TASK STATEMENT: Return, unchanged, every line starting at the one with "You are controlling" and running through the last line of the material below, with nothing else added.

EXERCISE DATA:
————
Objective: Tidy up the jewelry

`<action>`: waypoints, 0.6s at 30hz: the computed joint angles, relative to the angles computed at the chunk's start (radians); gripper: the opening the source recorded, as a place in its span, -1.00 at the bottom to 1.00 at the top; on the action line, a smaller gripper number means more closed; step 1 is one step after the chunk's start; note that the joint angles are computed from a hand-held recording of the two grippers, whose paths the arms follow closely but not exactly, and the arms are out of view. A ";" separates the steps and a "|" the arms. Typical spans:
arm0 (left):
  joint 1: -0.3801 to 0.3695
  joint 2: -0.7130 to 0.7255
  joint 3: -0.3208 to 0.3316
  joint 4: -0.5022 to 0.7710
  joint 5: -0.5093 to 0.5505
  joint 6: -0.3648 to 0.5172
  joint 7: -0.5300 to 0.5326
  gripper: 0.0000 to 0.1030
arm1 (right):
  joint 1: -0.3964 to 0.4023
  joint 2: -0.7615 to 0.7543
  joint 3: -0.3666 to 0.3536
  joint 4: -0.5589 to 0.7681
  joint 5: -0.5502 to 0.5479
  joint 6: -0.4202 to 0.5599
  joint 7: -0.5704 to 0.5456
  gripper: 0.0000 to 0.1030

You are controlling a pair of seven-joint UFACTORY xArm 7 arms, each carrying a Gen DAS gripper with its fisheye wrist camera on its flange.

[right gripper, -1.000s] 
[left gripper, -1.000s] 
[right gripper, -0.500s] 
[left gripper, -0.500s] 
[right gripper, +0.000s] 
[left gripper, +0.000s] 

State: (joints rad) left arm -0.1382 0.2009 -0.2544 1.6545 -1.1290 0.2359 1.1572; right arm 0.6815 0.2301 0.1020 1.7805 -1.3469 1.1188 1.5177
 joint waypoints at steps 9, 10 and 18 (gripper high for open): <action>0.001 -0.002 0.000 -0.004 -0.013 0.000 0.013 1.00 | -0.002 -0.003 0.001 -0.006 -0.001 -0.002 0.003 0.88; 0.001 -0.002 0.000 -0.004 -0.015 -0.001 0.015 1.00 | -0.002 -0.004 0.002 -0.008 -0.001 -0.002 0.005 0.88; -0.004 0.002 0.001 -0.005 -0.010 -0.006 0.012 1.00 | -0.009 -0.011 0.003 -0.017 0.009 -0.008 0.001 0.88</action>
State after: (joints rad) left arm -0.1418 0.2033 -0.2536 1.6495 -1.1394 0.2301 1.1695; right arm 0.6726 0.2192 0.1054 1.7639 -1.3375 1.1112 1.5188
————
WRITTEN SOLUTION:
You are controlling a pair of seven-joint UFACTORY xArm 7 arms, each carrying a Gen DAS gripper with its fisheye wrist camera on its flange.

[right gripper, -1.000s] 
[left gripper, -1.000s] 
[right gripper, -0.500s] 
[left gripper, -0.500s] 
[right gripper, +0.000s] 
[left gripper, +0.000s] 

State: (joints rad) left arm -0.1382 0.2009 -0.2544 1.6545 -1.1290 0.2359 1.1572; right arm 0.6815 0.2301 0.1020 1.7805 -1.3469 1.1188 1.5177
 joint waypoints at steps 9, 10 and 18 (gripper high for open): <action>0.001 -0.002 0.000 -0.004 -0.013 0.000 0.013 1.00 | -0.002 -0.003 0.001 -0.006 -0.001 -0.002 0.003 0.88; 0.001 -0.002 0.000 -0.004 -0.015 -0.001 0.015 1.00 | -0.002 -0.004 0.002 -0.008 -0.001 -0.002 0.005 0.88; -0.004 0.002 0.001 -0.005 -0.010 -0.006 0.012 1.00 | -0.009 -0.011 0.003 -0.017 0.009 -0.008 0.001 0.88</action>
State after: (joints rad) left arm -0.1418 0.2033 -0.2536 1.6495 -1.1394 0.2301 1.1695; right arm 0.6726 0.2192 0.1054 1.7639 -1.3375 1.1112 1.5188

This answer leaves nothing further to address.